NB: This was written just days after the insurrection at the United States Capitol and one week before President Biden’s and Vice President Harris’ inaugurations.
An honest question, as I stop for the red light and take in the messages on the back of the car in front of me. How is this even possible?
First, there is the reality of putting all those stickers on your car, which feels messy and sticky and at least semi-permanent. But second, and really most important, how can anyone believe that Covid is a hoax and all we need to do is give it the finger and deny its existence?
It makes me mad. It makes me sad. It makes me think you are really bad. It’s Dr. Seuss does the plague.
I’d like to tap on this person’s window. Just hop right out of my car while we’re both stuck at this interminable red light, and rap on that window. The fact of his car makes me long for a conversation — that I win, of course — in the parking lot of the bad Thai restaurant to our left. It makes me long to say, Are you that selfish, and have the driver of this car crumple in self-awareness and epiphany and thank me for the enlightenment.
Except that is not how America works anymore. Probably never did, but it was a wonderful myth while it lasted.
So, no rapping on the window.
Instead, I start an imaginary dialogue with the owner of this car.
Hey, douche bag, I say. Strong start.
I am my bravest when it’s just me and my dog in the car. I can let loose on any indiscretion and use words that would get me kicked off Twitter forever.
“Covid isn’t real? REALLY? Tell that to the 360,000 people who have died. Or to their families. Or their loved ones. Their kids. Yeah, tell that to their kids. That their mother gasped to death begging for air because Dr. Fauci has it in for Trump?

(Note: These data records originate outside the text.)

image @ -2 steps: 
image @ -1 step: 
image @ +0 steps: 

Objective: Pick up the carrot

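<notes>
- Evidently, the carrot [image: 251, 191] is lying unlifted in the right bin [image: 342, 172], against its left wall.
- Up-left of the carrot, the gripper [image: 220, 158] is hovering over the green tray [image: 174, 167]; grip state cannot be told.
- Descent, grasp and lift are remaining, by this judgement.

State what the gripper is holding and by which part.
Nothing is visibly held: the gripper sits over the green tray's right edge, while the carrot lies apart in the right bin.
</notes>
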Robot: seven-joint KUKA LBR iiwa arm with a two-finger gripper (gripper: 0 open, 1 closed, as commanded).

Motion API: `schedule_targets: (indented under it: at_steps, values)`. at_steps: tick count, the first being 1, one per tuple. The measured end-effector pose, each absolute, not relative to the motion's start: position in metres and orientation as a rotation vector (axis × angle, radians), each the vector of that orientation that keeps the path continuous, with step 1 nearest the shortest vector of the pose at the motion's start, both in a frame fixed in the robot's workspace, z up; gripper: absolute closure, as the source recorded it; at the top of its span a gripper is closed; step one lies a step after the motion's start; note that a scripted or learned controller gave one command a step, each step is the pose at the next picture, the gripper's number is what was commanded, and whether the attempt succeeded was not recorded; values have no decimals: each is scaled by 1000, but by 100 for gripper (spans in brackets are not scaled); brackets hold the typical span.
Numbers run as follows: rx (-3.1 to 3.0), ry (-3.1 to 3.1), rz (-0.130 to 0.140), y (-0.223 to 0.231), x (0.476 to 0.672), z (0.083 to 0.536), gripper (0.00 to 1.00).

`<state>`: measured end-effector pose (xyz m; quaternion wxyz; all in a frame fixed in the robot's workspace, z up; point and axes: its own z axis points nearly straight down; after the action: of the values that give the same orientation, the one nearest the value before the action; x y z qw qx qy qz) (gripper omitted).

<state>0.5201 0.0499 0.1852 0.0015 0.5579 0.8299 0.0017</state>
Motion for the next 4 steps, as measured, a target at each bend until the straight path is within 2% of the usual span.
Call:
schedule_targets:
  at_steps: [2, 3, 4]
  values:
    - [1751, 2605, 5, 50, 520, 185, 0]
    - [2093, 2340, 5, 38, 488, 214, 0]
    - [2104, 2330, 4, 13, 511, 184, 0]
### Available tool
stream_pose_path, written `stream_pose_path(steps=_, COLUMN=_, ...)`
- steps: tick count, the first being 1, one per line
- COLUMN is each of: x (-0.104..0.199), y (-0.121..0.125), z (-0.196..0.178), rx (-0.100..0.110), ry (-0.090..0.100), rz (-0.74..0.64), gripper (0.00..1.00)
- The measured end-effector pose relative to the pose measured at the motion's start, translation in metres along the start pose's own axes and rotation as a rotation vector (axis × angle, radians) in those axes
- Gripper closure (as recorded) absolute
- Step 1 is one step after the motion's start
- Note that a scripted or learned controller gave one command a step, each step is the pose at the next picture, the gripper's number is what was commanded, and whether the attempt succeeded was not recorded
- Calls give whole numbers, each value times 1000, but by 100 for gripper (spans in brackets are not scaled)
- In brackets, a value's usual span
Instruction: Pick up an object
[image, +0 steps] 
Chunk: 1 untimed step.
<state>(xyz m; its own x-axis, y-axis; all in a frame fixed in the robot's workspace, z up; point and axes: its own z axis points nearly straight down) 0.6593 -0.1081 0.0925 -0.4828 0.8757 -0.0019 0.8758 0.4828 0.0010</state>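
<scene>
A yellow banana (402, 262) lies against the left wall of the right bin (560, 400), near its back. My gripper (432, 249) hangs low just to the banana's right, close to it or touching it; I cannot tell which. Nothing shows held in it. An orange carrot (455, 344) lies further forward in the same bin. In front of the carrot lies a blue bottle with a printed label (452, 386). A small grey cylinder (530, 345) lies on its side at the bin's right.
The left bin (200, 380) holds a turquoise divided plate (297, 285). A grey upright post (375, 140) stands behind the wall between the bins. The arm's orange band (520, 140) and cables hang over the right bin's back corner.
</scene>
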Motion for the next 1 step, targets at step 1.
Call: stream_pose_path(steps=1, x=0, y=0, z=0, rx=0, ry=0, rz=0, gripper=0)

Is it possible, really? That people just ignore the truths they don’t want to hear? Well, yes, it’s possible. Of all of us. But isn’t it also possible that facts trump fictions? Some people are more gullible or maybe more imaginative than others. Mexico was supposed to pay for the wall. Melania “earned” an Einstein visa. Remember that one? Right up there with her alleged kidney surgery which left her looking like a Siberian Husky.
The light remains red.
I had a bumper sticker on my car and I recently removed it. It read, “I’d rather be at a Jackson Browne concert.” Seemed banal enough at the time but, today, I know this announces, as if in bold caps, HELLO, I AM A DEMOCRAT. AND, YES, I INHALED.
It’s not possible to explain our strange country. To love it, to hate it, too. To know that the land of opportunity is also the land of blood-soaked soil and the ghostly sounds of whip and bone. That we can lose more people than soldiers of WWII and people will refuse to wear a mask.
I’m glad to be wearing a mask. I’m glad I’m a nervous wreck and I fear the end of days before we miraculously get to January 20th. Nonetheless, I paid the Amex bill — — four days early — — because a good credit score might still matter, while we wait for the light to turn green and for the sign that indicates it’s possible — truly possible — to once again move freely about the cabin.